→ What is needed: Set down exactly the lines below between the line holding "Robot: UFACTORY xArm" and the line holding "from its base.", inclusive; no other line belongs in the answer.

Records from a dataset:
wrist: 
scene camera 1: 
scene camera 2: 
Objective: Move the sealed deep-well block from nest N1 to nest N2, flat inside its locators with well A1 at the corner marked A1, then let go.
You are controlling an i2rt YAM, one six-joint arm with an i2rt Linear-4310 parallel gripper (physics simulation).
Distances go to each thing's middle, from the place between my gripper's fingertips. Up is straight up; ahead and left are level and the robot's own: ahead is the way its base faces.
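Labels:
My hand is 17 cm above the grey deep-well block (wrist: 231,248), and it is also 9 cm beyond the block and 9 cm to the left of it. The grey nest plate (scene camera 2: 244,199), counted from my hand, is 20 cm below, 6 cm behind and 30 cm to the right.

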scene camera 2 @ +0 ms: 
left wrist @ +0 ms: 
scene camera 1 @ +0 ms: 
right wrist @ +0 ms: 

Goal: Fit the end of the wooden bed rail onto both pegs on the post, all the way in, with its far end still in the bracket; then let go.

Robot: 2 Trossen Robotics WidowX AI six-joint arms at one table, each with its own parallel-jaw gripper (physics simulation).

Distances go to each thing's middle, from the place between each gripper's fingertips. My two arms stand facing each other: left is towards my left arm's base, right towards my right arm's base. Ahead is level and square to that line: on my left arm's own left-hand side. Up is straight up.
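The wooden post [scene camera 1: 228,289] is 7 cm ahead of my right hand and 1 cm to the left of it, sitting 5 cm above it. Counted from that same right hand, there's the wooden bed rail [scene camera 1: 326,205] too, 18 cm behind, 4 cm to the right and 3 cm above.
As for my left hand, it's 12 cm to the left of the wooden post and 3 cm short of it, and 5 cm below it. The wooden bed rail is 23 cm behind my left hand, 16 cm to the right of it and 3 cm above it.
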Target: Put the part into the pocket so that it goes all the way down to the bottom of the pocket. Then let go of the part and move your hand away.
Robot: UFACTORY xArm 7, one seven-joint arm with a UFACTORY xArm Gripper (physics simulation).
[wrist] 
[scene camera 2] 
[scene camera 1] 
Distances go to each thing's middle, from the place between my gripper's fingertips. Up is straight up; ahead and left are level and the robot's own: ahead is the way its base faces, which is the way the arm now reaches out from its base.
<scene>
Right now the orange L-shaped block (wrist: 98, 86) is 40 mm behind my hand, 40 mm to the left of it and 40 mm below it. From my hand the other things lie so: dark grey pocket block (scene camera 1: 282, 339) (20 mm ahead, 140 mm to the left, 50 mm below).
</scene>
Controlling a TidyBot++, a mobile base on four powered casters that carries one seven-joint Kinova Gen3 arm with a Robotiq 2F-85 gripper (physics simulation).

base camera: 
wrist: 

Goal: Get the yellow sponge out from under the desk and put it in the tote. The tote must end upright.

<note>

→ Solution to the exercise:
Robot: UFACTORY xArm 7, one seven-joint arm with a UFACTORY xArm Gripper (physics simulation).
[wrist] 
[scene camera 2] 
[scene camera 1] 
Distances go to each thing's middle, from the place between my gripper's fingertips. Up is straight up; ahead and left are level and the robot's own: ahead is the way its base faces, which is the way the arm now reaches out from its base.

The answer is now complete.